Currently, a great deal of attention has focused on the development of novel immunotherapy strategies for the treatment of cancer. One such strategy is antibody-based cancer therapy. A major goal of antibody-based cancer therapy is to specifically deliver toxic payloads such as radioisotopes, toxins or drugs to tumors. The size range of antibody binding site-based molecules includes: IgM (1000 kDa), IgG (150 kDa), F(ab′)2 (100 kDa), Fab (50 kDa), (scFv)2 (55 kDa) and scFv (25 kDa). In immunodeficient mice, larger molecules such as IgG and F(ab)2 fragments are retained at high levels in human tumor xenografts with a low degree of specificity (Adams et al. (1992) Antibody, Immunoconj. Radiopharm., 5: 81-95; Milenic et al. (1991) J. Cancer Res. 51: 6363-6371), while smaller molecules such as scFv, (scFv)2 and Fab are retained in tumors at comparatively lower levels with greatly improved specificity (Milenic et al. (1991) J. Cancer Res. 51: 6363-6371; Adams et al. (1993) Cancer Res. 53: 4026-4034; Beaumier et al. (1985) J. Nucl. Med. 26: 1172-1179; Colcher et al. (1990) J. Natl. Cancer Inst. 82: 1191-1197).

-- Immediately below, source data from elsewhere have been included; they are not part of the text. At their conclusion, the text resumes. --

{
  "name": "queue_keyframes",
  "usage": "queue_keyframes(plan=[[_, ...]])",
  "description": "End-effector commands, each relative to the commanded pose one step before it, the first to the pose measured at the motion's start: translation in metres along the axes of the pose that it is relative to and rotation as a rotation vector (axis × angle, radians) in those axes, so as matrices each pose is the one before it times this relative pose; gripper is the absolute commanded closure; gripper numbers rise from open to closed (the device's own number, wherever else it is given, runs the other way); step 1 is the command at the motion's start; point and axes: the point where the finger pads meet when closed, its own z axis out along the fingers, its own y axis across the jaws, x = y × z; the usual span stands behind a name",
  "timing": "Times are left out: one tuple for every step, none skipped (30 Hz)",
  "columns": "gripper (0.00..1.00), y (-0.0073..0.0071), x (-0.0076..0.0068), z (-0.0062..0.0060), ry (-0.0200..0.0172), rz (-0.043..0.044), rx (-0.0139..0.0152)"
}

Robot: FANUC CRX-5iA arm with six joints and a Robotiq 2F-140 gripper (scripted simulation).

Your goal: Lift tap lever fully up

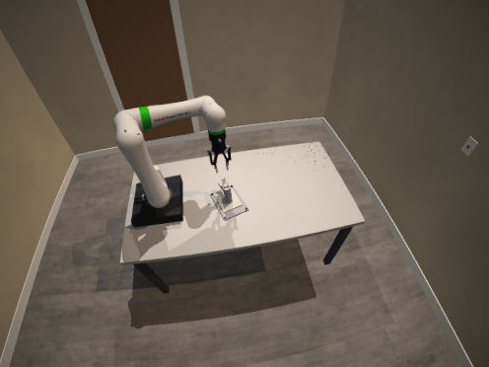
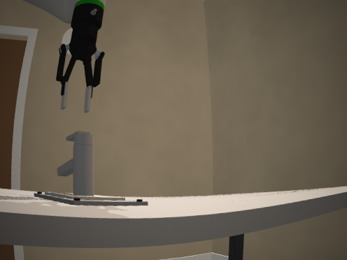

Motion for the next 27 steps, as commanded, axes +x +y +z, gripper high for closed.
queue_keyframes(plan=[[0.6, 0.00014, -0.00001, -0.0002, -0.00008, 0.00001, -0.00043], [0.6, 0.0, 0.0, 0.0, 0.0, 0.0, 0.0], [0.6, 0.0, 0.0, 0.0, 0.0, 0.0, 0.0], [0.6, 0.0, 0.0, 0.0, 0.0, 0.0, 0.0], [0.6, 0.0, 0.0, 0.0, 0.0, 0.0, 0.0], [0.6, 0.0, 0.0, 0.00002, 0.0, 0.0, 0.0], [0.6, 0.0, 0.0, 0.00005, 0.0, 0.0, 0.00001], [0.6, 0.0, 0.0, 0.00009, 0.0, 0.0, 0.00002], [0.6, 0.0, 0.0, 0.00014, -0.00001, 0.00001, 0.00003], [0.6, 0.0, 0.0, 0.0002, -0.00001, 0.00001, 0.00005], [0.6, 0.00001, 0.0, 0.00027, -0.00001, 0.00001, 0.00007], [0.6, 0.00001, 0.0, 0.00035, -0.00002, 0.00001, 0.00009], [0.6, 0.00001, 0.00001, 0.00043, -0.00002, 0.00002, 0.00011], [0.6, 0.00001, 0.00001, 0.00052, -0.00002, 0.00002, 0.00013], [0.6, 0.00001, 0.00001, 0.00061, -0.00003, 0.00002, 0.00015], [0.6, 0.00001, 0.00001, 0.0007, -0.00003, 0.00003, 0.00017], [0.6, 0.00001, 0.00001, 0.00079, -0.00004, 0.00003, 0.0002], [0.6, 0.00001, 0.00001, 0.00087, -0.00003, 0.00003, 0.00019], [0.6, 0.00002, 0.00001, 0.00089, 0.0, 0.0, 0.0], [0.6, 0.00002, 0.00001, 0.00097, 0.0, 0.0, 0.0], [0.6, 0.0, 0.0, 0.0, 0.0, 0.0, 0.0], [0.6, 0.0, 0.0, 0.0, 0.0, 0.0, 0.0], [0.6, 0.00002, 0.00001, 0.00105, 0.0, 0.0, 0.0], [0.6, 0.00001, 0.00002, 0.00113, 0.0, 0.0, 0.0], [0.6, 0.00002, 0.00002, 0.00121, 0.0, 0.0, 0.0], [0.6, 0.00002, 0.00002, 0.00129, 0.0, 0.0, 0.0], [0.6, 0.00002, 0.00002, 0.00135, 0.0, 0.0, 0.0]])
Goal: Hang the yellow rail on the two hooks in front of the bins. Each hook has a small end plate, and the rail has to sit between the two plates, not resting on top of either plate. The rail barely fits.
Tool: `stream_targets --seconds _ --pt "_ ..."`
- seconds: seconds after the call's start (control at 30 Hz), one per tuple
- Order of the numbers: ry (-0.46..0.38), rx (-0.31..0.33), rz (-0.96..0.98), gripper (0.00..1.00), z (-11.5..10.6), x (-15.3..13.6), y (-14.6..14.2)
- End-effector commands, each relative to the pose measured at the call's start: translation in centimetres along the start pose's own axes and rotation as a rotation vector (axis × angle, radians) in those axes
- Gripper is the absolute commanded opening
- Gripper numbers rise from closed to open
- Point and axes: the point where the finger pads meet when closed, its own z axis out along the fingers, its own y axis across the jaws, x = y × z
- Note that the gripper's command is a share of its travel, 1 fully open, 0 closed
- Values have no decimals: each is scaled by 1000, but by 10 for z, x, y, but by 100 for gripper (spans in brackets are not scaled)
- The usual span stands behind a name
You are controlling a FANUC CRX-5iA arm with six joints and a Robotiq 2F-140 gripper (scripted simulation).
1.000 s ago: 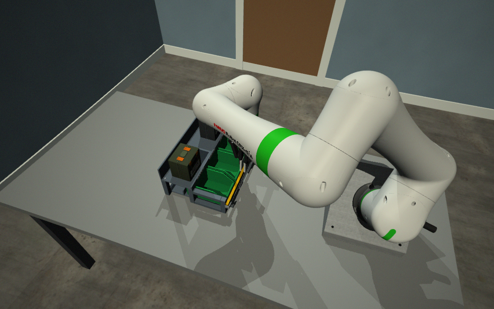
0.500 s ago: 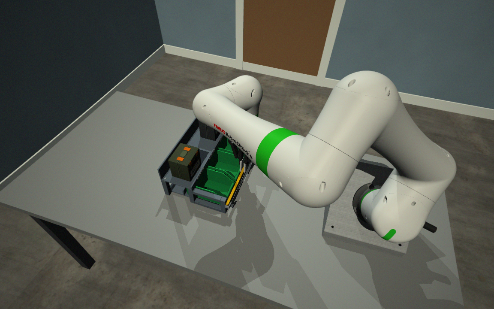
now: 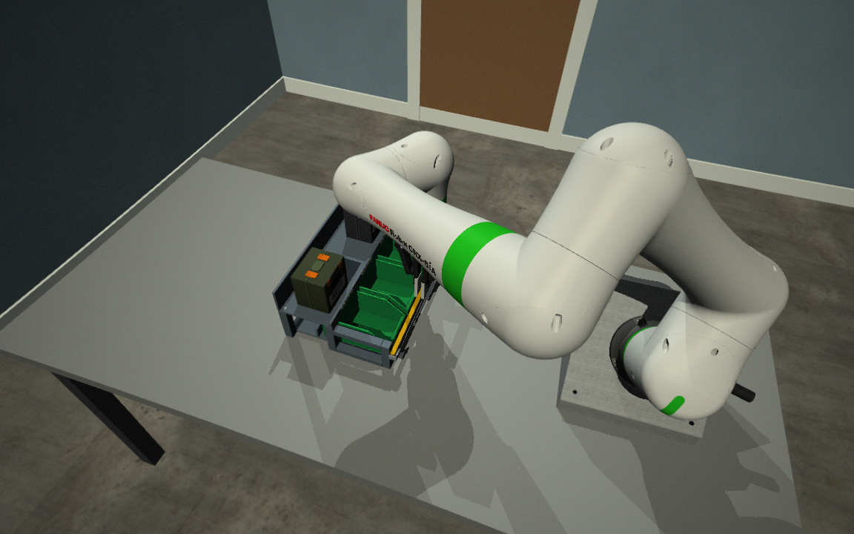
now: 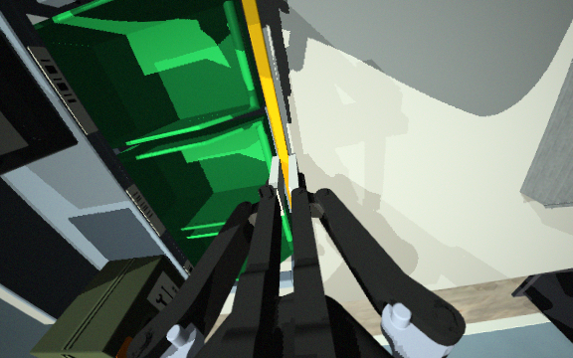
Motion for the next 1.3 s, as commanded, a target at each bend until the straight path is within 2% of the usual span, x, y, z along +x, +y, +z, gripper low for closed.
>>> stream_targets --seconds 0.0,0.07,0.1,1.27 --pt "0 0 0 0 0 0 0" --pt "0 0 0 0 0 0 0" --pt "0 0 0 30 0 0 0" --pt "0 0 0 30 0 0 0"
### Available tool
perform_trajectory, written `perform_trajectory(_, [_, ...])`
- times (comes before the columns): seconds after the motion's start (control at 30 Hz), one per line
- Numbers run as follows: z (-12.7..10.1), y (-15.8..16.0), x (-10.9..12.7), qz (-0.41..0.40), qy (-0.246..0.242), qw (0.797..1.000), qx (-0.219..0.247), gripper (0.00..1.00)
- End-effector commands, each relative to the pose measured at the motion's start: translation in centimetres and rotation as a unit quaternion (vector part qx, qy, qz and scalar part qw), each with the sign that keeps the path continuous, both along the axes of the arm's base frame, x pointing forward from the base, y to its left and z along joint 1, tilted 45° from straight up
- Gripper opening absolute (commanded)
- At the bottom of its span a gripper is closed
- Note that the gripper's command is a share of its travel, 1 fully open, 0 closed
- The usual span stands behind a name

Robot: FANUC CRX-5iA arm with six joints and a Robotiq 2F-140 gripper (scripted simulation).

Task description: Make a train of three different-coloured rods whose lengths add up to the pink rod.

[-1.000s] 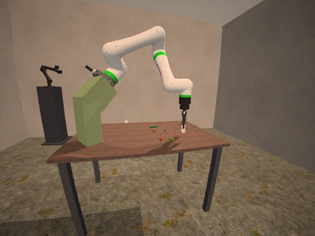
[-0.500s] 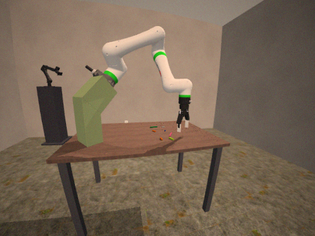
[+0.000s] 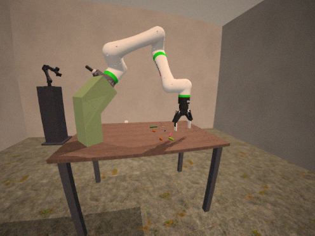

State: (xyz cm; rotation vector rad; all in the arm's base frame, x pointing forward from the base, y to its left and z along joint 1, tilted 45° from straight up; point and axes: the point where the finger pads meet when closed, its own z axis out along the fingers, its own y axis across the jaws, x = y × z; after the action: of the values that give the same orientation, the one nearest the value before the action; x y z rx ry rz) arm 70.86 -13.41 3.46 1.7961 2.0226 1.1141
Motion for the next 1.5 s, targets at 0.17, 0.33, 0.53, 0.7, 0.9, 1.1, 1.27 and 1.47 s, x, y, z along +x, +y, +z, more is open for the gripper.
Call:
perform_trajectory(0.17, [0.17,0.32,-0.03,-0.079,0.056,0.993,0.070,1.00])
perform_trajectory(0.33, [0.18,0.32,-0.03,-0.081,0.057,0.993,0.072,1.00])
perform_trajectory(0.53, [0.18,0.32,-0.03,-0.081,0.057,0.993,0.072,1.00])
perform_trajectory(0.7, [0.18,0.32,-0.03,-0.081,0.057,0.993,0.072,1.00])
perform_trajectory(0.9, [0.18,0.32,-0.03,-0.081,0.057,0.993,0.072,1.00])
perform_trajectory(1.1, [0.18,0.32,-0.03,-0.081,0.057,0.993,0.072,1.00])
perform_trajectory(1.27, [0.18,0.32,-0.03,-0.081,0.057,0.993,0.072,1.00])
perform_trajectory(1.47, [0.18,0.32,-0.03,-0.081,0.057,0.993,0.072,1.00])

The most prominent determinant of the above targeting properties is the size of the antibody-based molecule relative to the renal threshold for first pass clearance. Another important feature of antibody-based molecules is valence, as significantly greater tumor retention has been associated with multivalent binding to target antigen (Milenic et al. (1991) J. Cancer Res. 51: 6363-6371; Adams et al. (1993) Cancer Res. 53: 4026-4034; Adams et al. (1996) Proc. Amer. Assoc. Cancer Res. 37: 472; Wolf et al. (1993) Cancer Res. 53: 2560-2565).

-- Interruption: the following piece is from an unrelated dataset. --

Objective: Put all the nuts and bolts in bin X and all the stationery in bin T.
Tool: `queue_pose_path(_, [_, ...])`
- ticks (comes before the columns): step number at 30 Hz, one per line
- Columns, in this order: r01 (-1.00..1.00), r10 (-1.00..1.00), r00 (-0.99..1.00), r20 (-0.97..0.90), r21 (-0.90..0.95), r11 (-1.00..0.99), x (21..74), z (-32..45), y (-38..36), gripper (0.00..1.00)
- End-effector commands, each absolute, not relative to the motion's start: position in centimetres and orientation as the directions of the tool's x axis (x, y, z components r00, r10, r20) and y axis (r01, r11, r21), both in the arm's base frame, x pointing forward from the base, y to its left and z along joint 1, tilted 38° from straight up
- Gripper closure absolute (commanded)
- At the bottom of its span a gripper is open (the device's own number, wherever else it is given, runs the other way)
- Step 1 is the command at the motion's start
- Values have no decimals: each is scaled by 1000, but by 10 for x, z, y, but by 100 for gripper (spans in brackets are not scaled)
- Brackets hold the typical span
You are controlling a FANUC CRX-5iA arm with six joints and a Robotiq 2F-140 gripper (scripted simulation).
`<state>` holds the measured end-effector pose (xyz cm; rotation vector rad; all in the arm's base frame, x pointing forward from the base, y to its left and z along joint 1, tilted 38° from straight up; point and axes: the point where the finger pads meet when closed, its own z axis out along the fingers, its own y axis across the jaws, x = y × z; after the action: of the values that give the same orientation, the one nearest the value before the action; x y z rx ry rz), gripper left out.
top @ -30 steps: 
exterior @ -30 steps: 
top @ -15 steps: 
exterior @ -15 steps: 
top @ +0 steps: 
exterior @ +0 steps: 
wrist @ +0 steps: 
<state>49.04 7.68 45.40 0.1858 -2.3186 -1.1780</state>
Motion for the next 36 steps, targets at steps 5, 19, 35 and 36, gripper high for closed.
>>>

Herceptin, a new form of immunotherapy targeting breast cancer, was recently developed to target cancer cells that overexpress Her2/neu. This treatment has been shown in clinical trials to provide effective treatment for patients with HER2/neu positive metastatic breast cancer. However, this drug treatment is costly and is associated with significant morbidity and mortality.

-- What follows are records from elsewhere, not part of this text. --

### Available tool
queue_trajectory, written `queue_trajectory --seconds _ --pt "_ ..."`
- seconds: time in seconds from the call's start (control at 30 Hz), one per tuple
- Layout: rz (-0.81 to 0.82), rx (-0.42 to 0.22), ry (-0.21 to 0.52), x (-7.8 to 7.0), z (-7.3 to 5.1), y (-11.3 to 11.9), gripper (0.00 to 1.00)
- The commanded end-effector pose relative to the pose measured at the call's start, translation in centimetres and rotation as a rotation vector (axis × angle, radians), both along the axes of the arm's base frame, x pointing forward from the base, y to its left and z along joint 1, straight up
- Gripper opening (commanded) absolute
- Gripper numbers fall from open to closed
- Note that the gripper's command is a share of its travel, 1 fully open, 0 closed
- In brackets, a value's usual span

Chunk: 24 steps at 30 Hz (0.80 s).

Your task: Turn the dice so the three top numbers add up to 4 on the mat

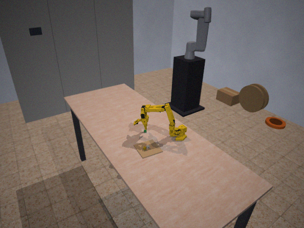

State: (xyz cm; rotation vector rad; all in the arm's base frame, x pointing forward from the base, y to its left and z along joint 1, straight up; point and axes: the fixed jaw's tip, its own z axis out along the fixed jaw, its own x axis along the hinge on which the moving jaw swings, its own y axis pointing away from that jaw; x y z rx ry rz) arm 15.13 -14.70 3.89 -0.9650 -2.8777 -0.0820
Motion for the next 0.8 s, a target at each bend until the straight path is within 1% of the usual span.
queue_trajectory --seconds 0.0,0.13,0.2,0.67,0.77 --pt "0.017 -0.025 -0.027 0.5 0.5 -0.3 0.25" --pt "0.017 -0.025 -0.027 0.5 0.0 -0.3 0.25" --pt "0.017 -0.025 -0.027 0.5 0.0 -0.3 0.25" --pt "0.017 -0.025 -0.027 0.5 -2.5 -0.3 0.25" --pt "0.017 -0.025 -0.027 0.5 -2.7 -0.3 0.25"
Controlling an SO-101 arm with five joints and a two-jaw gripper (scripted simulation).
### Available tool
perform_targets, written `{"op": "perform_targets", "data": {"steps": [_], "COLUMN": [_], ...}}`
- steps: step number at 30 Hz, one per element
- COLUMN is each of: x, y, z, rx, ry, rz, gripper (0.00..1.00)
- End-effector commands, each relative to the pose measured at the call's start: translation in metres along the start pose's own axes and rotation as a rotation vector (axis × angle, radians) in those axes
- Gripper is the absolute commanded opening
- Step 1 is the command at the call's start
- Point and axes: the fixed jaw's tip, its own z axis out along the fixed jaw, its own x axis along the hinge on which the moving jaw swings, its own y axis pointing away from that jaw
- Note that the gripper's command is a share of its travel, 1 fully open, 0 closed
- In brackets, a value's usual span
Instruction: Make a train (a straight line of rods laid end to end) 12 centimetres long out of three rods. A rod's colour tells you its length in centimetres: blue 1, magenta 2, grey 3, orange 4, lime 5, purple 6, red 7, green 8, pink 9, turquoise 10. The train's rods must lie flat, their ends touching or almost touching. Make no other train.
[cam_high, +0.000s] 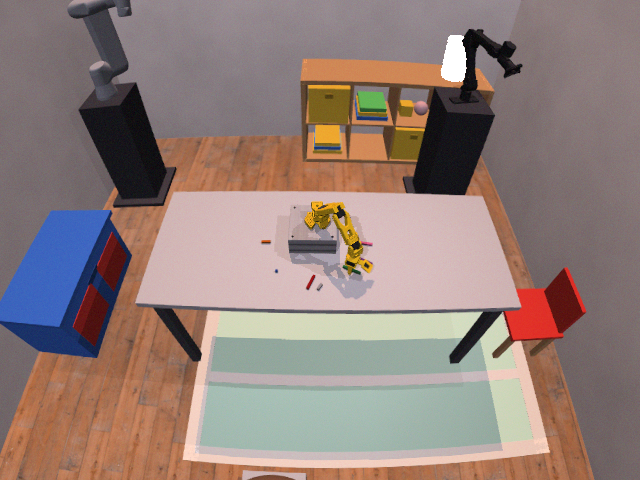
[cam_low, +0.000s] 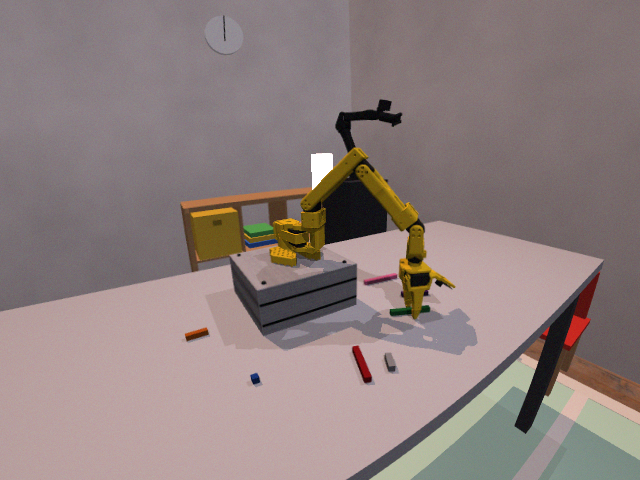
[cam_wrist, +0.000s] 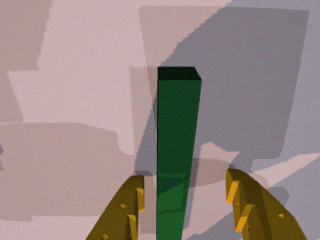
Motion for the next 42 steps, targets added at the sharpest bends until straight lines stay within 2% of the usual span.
{"op": "perform_targets", "data": {"steps": [1,13,28,42], "x": [-0.0009,-0.0009,-0.0009,-0.0009], "y": [0.0003,0.0003,0.0003,0.0003], "z": [0.0018,0.0018,0.0018,0.0018], "rx": [0.000,0.000,0.000,0.000], "ry": [-0.004,-0.004,-0.004,-0.004], "rz": [-0.001,-0.001,-0.001,-0.001], "gripper": [0.18,0.13,0.03,0.00]}}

Several other types of therapy have been shown to be more or less effective in breast cancer patients whose tumors express elevated levels of Her2/neu. These include, anthracycline therapy which is thought to be more effective in patients with amplified Her2/neu expression, and hormonal therapy which is less effective in patients whose level of Her2/neu expression is high.
Attention has also focused upon the generation of bivalent single chain Fv-based antibody molecules with molecular weights in the range of the renal threshold for first pass clearance. These include 50 kDa diabodies (Holliger et al. (1993) Proc. Natl. Acad. Sci. USA, 90: 6444-6448), 55 kDa (scFv)2 (Adams et al. (1993) Cancer Res. 53: 4026-4034), 60-65 kDa amphipathic helix-based scFv dimers (Pack et al. (1993) Bio/Technology 11: 1271-1277; Pack (1992) Biochemistry 31: 1579-1584), and 80 kDa (scFv-CH3)2 LD minibodies and Flex minibodies (Hu et al. (1996) Cancer Res. 56: 3055-3061). While each of these proteins is capable of binding two antigen molecules, they differ in the orientation, flexibility and the span of their binding sites. It is believed that these new and innovative immunotherapies will help improve outcomes in breast and other cancers that too frequently recur or progress despite aggressive multi-modality therapy.